BEGIN

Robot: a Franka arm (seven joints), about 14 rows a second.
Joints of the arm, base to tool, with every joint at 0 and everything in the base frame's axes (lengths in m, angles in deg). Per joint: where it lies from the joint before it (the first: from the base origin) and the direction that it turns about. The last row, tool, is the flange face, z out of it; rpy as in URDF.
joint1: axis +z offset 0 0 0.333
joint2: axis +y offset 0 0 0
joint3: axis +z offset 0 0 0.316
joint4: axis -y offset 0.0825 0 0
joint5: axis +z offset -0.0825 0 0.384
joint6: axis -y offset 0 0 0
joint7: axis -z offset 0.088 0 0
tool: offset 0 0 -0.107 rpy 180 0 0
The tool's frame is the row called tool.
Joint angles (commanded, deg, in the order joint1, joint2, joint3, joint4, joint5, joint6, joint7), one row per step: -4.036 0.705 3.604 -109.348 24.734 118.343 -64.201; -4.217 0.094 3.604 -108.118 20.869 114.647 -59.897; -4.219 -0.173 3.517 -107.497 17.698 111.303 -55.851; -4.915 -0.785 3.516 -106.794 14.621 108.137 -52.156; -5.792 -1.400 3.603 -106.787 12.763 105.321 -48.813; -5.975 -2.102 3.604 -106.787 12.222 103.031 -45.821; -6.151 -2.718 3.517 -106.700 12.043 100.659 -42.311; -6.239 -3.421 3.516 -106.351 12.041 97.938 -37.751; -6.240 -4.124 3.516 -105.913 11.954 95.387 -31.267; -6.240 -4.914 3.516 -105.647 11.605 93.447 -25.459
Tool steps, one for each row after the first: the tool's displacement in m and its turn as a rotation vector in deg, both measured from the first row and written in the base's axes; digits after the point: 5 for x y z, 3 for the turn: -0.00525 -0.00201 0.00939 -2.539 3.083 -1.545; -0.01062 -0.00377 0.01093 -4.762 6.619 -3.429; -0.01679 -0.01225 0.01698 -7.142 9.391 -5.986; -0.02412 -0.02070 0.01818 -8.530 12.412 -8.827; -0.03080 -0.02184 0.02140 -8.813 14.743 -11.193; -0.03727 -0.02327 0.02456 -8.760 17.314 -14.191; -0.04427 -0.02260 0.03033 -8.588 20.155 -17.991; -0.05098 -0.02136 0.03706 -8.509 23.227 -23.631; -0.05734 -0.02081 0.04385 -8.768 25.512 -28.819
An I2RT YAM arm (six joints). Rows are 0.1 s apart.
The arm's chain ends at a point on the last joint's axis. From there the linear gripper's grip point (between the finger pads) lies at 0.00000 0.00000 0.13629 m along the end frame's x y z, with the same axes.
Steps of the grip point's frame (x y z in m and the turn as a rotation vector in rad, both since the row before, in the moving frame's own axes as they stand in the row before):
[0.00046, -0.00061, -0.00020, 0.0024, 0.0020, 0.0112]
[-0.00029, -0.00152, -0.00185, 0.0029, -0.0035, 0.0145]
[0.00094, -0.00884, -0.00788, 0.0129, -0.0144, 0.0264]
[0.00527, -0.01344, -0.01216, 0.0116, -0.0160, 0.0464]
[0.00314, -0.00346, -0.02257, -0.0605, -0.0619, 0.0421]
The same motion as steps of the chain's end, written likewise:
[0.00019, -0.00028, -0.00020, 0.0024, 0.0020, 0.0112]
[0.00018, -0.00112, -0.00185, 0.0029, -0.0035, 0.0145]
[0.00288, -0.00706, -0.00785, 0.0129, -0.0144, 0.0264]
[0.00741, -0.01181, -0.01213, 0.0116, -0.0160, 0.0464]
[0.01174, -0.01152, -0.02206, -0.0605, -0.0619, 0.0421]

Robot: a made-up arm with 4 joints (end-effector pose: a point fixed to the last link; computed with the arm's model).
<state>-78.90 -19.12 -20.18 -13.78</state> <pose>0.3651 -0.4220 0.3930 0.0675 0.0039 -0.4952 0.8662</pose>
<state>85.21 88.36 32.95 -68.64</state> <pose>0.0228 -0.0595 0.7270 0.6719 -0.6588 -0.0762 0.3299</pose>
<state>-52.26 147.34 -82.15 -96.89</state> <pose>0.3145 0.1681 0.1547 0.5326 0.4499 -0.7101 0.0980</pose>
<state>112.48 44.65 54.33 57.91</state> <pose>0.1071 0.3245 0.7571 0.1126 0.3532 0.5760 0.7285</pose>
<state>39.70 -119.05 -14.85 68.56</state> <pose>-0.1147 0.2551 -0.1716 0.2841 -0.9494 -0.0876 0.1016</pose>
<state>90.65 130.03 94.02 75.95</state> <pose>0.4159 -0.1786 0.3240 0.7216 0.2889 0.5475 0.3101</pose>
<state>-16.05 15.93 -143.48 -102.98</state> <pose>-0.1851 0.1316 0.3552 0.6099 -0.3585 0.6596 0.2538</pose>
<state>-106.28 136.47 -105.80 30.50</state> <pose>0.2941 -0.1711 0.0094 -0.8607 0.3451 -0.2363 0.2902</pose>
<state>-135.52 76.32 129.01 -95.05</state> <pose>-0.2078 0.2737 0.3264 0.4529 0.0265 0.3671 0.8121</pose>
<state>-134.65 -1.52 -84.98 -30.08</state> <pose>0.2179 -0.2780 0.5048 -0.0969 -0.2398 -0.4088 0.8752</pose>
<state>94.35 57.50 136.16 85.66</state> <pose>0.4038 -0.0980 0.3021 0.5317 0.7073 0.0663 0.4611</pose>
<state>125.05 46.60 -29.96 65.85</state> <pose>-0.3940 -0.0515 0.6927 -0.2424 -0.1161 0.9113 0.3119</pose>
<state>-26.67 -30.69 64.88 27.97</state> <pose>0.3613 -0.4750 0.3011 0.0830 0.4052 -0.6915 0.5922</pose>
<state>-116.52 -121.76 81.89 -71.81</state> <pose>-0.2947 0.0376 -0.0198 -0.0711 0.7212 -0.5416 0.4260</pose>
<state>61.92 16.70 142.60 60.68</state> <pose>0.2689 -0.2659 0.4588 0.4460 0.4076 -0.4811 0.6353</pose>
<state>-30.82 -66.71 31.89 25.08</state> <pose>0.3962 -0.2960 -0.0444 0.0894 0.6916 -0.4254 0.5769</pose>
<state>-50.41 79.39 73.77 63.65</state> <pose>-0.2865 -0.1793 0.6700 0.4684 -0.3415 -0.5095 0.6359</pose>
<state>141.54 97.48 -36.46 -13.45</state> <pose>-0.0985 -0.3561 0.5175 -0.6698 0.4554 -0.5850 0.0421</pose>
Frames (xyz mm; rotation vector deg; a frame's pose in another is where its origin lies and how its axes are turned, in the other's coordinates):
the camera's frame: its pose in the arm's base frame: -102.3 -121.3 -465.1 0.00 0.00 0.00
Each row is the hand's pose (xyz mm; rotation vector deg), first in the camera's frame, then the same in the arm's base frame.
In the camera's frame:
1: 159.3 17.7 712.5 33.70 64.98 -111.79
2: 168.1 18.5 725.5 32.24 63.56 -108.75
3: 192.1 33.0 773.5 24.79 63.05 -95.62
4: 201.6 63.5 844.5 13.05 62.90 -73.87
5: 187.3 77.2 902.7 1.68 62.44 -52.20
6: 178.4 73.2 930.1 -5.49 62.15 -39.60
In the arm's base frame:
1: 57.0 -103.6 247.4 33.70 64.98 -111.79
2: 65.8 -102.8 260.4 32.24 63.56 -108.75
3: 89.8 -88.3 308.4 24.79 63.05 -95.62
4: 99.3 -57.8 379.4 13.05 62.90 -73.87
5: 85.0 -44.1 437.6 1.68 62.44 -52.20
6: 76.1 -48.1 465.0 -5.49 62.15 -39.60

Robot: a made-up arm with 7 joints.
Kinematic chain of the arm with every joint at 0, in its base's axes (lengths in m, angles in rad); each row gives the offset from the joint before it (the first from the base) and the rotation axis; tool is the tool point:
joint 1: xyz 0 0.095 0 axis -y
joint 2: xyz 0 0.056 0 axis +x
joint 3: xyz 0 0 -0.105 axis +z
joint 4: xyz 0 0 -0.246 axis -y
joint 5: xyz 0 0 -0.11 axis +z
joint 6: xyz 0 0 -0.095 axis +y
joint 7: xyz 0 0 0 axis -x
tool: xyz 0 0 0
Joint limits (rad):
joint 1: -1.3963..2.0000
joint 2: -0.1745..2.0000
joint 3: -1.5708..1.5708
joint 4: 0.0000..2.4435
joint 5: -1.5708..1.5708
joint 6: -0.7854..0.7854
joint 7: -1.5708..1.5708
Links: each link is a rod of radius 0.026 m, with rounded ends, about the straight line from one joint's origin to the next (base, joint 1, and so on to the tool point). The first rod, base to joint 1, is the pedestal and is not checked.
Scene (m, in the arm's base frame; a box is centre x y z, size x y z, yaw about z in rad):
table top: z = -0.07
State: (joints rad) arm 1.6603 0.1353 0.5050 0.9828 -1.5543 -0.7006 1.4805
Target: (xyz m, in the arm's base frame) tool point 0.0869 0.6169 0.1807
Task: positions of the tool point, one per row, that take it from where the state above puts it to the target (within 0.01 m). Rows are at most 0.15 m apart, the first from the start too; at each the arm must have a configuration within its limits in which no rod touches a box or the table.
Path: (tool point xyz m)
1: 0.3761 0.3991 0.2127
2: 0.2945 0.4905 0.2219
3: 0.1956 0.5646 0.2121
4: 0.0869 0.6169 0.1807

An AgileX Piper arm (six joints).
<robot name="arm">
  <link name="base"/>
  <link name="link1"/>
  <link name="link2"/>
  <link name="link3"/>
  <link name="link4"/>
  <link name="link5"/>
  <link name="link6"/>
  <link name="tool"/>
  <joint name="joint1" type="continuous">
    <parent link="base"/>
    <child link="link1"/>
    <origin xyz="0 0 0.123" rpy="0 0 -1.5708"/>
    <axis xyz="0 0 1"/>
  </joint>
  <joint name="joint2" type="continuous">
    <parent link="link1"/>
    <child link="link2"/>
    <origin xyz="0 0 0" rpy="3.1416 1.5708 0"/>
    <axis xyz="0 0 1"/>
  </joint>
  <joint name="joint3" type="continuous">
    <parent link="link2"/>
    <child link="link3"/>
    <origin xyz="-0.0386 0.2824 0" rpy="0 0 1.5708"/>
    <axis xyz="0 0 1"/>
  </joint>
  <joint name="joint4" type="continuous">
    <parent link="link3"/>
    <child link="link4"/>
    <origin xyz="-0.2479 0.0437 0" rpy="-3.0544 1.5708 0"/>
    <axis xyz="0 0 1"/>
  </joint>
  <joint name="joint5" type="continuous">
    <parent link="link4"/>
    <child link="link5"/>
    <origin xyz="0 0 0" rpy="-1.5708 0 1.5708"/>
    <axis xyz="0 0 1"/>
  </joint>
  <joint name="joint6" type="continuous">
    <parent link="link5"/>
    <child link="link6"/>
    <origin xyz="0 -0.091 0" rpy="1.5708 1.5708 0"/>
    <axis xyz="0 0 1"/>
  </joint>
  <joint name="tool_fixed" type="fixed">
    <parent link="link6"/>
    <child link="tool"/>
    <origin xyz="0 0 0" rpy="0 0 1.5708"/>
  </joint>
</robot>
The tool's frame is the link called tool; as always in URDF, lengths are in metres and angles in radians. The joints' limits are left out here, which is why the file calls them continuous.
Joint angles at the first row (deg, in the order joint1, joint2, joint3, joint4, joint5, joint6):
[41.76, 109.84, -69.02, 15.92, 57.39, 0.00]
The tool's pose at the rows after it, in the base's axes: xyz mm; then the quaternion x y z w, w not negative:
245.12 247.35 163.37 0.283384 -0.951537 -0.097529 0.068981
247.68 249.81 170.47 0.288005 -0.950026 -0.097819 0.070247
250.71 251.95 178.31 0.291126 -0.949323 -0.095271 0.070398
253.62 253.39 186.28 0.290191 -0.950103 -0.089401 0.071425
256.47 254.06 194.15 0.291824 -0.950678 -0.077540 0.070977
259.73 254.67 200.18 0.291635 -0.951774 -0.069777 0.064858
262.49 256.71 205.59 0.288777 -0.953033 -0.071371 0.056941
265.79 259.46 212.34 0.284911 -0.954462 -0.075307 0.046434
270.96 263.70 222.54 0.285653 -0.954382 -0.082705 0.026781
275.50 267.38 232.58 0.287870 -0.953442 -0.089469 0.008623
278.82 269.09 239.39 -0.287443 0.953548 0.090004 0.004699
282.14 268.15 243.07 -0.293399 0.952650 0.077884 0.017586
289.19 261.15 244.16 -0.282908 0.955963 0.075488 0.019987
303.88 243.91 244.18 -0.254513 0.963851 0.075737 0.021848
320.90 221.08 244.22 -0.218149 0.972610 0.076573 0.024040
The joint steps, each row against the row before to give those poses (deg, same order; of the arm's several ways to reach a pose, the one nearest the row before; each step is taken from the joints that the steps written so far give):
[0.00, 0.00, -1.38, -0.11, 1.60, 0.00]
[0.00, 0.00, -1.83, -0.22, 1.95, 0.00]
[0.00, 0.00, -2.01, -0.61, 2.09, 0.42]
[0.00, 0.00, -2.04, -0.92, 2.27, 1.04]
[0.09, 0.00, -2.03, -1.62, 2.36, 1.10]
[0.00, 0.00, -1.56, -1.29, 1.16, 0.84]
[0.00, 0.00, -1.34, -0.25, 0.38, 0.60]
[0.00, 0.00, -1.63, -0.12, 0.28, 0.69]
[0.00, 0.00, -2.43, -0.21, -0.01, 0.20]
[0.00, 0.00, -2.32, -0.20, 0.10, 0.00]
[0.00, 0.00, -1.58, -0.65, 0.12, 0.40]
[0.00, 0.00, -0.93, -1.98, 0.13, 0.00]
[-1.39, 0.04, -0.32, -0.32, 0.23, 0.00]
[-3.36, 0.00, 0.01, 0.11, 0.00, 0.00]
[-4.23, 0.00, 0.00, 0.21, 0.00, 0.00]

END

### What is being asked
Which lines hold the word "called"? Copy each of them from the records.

### Output
The tool's frame is the row called tool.
The tool's frame is the link called tool; as always in URDF, lengths are in metres and angles in radians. The joints' limits are left out here, which is why the file calls them continuous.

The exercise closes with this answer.